What you are asked to do: Your task is to copy every entry exactly.
[Records for processing — start]
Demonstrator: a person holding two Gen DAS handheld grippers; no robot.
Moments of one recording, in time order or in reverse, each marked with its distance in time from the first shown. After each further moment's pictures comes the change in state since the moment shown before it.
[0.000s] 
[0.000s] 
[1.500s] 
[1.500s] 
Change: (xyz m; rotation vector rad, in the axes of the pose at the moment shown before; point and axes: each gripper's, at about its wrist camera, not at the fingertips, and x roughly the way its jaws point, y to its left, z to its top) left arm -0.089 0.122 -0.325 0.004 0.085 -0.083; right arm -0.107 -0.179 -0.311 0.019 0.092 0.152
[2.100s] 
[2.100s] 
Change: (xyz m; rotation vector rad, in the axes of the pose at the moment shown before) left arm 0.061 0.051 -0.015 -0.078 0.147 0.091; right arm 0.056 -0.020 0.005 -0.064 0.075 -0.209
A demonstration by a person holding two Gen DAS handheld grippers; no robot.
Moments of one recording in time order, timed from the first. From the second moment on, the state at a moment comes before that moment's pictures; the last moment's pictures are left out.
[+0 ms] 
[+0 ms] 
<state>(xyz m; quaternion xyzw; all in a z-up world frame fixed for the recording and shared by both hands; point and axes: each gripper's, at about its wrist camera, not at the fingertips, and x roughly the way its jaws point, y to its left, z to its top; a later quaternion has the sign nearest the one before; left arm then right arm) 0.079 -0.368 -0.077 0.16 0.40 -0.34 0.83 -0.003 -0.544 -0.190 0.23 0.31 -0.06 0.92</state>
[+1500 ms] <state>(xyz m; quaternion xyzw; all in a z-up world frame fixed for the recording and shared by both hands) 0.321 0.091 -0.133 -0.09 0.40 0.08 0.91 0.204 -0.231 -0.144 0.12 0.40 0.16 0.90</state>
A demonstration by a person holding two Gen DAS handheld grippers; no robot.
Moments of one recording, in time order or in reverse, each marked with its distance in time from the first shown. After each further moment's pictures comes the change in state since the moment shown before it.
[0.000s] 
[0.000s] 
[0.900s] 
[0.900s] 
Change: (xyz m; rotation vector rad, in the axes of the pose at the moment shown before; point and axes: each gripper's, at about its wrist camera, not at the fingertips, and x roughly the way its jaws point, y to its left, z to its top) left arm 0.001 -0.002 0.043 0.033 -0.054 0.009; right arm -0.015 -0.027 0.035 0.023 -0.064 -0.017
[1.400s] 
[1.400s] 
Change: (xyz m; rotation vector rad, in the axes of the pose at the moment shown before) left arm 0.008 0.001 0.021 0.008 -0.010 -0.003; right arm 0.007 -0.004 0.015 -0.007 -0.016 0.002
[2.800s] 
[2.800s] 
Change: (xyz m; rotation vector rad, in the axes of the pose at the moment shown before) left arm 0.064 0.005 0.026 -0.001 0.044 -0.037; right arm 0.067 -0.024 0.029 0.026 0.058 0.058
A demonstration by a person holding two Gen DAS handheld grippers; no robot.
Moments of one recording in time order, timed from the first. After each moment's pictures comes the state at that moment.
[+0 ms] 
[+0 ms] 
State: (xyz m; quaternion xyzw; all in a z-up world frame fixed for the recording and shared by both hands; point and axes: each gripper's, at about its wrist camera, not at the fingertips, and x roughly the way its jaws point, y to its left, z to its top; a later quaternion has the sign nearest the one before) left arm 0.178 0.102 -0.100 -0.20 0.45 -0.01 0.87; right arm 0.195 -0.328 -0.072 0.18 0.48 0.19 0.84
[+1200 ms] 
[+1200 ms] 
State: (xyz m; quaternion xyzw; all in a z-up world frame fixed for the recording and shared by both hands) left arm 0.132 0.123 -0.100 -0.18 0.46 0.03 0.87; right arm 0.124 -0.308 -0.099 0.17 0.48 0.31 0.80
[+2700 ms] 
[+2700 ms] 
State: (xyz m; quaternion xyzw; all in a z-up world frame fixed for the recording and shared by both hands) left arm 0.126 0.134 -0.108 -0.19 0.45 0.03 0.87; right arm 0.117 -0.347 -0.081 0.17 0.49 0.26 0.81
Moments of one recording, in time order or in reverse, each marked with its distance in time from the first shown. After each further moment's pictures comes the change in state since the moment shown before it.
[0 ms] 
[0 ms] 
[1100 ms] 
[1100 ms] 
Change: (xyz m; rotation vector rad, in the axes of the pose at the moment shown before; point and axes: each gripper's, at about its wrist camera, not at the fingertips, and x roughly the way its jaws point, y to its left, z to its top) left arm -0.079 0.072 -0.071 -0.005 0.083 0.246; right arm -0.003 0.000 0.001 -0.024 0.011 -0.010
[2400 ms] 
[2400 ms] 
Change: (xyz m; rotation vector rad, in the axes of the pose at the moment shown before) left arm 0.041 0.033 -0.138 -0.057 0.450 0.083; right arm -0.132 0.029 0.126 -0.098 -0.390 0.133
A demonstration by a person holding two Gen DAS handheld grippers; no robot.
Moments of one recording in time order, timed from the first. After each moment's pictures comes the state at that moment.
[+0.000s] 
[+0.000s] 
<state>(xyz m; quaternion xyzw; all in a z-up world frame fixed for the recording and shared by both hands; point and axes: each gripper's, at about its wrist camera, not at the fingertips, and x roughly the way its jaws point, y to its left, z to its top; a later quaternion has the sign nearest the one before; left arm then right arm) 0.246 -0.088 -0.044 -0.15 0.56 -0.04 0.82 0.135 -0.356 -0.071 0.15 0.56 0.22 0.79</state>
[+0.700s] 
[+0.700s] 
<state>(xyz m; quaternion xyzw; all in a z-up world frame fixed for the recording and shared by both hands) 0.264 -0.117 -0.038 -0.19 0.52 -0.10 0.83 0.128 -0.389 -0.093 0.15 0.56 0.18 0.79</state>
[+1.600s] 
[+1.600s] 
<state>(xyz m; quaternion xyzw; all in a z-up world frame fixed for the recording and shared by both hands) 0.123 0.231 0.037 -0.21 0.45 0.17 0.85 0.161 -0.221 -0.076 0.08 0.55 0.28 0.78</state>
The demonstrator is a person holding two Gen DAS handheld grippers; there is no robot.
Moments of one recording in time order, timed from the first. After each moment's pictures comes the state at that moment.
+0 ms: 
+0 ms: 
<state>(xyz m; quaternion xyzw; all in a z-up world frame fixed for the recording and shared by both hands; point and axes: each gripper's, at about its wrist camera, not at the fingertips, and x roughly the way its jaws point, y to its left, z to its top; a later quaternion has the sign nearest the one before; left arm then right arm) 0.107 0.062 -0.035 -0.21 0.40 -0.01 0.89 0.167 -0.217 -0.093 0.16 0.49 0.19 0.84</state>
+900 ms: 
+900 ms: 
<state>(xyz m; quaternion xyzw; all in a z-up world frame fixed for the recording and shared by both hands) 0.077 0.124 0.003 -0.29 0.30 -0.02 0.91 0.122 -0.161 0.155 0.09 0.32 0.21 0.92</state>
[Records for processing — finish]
Answer:
Demonstrator: a person holding two Gen DAS handheld grippers; no robot.
Moments of one recording, in time order or in reverse, each marked with its distance in time from the first shown. After each further moment's pictures comes the change in state since the moment shown before it.
[0.000s] 
[0.000s] 
[1.500s] 
[1.500s] 
Change: (xyz m; rotation vector rad, in the axes of the pose at the moment shown before; point and axes: each gripper's, at about its wrist camera, not at the fingertips, and x roughly the way its jaws point, y to its left, z to its top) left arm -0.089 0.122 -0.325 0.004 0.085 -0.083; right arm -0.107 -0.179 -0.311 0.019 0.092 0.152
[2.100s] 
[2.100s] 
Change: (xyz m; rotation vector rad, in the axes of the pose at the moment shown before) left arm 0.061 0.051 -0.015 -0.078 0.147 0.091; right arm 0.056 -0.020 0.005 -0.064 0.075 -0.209
A demonstration by a person holding two Gen DAS handheld grippers; no robot.
Moments of one recording in time order, timed from the first. From the second moment on, the state at a moment comes before that moment's pictures; the last moment's pictures are left out.
[+0 ms] 
[+0 ms] 
<state>(xyz m; quaternion xyzw; all in a z-up world frame fixed for the recording and shared by both hands; point and axes: each gripper's, at about its wrist camera, not at the fingertips, and x roughly the way its jaws point, y to its left, z to its top; a later quaternion has the sign nearest the one before; left arm then right arm) 0.079 -0.368 -0.077 0.16 0.40 -0.34 0.83 -0.003 -0.544 -0.190 0.23 0.31 -0.06 0.92</state>
[+1500 ms] <state>(xyz m; quaternion xyzw; all in a z-up world frame fixed for the recording and shared by both hands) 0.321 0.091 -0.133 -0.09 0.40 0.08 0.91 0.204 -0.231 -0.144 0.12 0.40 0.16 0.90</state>
A demonstration by a person holding two Gen DAS handheld grippers; no robot.
Moments of one recording, in time order or in reverse, each marked with its distance in time from the first shown. After each further moment's pictures comes the change in state since the moment shown before it.
[0.000s] 
[0.000s] 
[0.900s] 
[0.900s] 
Change: (xyz m; rotation vector rad, in the axes of the pose at the moment shown before; point and axes: each gripper's, at about its wrist camera, not at the fingertips, and x roughly the way its jaws point, y to its left, z to its top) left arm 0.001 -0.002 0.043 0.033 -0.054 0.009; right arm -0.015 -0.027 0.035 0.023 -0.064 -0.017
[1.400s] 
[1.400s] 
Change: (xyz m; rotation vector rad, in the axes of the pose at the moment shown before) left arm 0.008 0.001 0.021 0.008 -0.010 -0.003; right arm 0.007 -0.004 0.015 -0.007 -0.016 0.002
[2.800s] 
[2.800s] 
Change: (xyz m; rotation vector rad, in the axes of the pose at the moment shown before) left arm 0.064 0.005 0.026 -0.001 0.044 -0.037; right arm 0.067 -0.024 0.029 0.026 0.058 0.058
A demonstration by a person holding two Gen DAS handheld grippers; no robot.
Moments of one recording in time order, timed from the first. After each moment's pictures comes the state at that moment.
[+0 ms] 
[+0 ms] 
State: (xyz m; quaternion xyzw; all in a z-up world frame fixed for the recording and shared by both hands; point and axes: each gripper's, at about its wrist camera, not at the fingertips, and x roughly the way its jaws point, y to its left, z to its top; a later quaternion has the sign nearest the one before) left arm 0.178 0.102 -0.100 -0.20 0.45 -0.01 0.87; right arm 0.195 -0.328 -0.072 0.18 0.48 0.19 0.84
[+1200 ms] 
[+1200 ms] 
State: (xyz m; quaternion xyzw; all in a z-up world frame fixed for the recording and shared by both hands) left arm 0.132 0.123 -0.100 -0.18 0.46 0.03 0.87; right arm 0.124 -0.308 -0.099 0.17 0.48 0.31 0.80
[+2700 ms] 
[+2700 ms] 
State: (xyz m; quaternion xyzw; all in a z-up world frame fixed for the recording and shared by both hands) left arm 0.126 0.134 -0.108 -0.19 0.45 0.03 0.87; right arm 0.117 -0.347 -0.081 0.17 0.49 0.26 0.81
Moments of one recording, in time order or in reverse, each marked with its distance in time from the first shown. After each further moment's pictures comes the change in state since the moment shown before it.
[0 ms] 
[0 ms] 
[1100 ms] 
[1100 ms] 
Change: (xyz m; rotation vector rad, in the axes of the pose at the moment shown before; point and axes: each gripper's, at about its wrist camera, not at the fingertips, and x roughly the way its jaws point, y to its left, z to its top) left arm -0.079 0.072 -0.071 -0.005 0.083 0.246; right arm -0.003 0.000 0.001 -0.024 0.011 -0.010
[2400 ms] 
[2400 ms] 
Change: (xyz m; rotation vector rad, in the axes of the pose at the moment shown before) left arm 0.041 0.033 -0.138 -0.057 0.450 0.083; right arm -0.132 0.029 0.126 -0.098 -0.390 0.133
A demonstration by a person holding two Gen DAS handheld grippers; no robot.
Moments of one recording in time order, timed from the first. After each moment's pictures comes the state at that moment.
[+0.000s] 
[+0.000s] 
<state>(xyz m; quaternion xyzw; all in a z-up world frame fixed for the recording and shared by both hands; point and axes: each gripper's, at about its wrist camera, not at the fingertips, and x roughly the way its jaws point, y to its left, z to its top; a later quaternion has the sign nearest the one before; left arm then right arm) 0.246 -0.088 -0.044 -0.15 0.56 -0.04 0.82 0.135 -0.356 -0.071 0.15 0.56 0.22 0.79</state>
[+0.700s] 
[+0.700s] 
<state>(xyz m; quaternion xyzw; all in a z-up world frame fixed for the recording and shared by both hands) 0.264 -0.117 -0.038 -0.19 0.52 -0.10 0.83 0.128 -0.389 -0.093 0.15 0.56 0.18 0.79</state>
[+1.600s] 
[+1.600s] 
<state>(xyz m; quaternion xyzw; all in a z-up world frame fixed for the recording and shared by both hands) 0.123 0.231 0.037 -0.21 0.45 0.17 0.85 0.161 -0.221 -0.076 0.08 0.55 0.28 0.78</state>
The demonstrator is a person holding two Gen DAS handheld grippers; there is no robot.
Moments of one recording in time order, timed from the first. After each moment's pictures comes the state at that moment.
+0 ms: 
+0 ms: 
<state>(xyz m; quaternion xyzw; all in a z-up world frame fixed for the recording and shared by both hands; point and axes: each gripper's, at about its wrist camera, not at the fingertips, and x roughly the way its jaws point, y to its left, z to its top; a later quaternion has the sign nearest the one before; left arm then right arm) 0.107 0.062 -0.035 -0.21 0.40 -0.01 0.89 0.167 -0.217 -0.093 0.16 0.49 0.19 0.84</state>
+900 ms: 
+900 ms: 
<state>(xyz m; quaternion xyzw; all in a z-up world frame fixed for the recording and shared by both hands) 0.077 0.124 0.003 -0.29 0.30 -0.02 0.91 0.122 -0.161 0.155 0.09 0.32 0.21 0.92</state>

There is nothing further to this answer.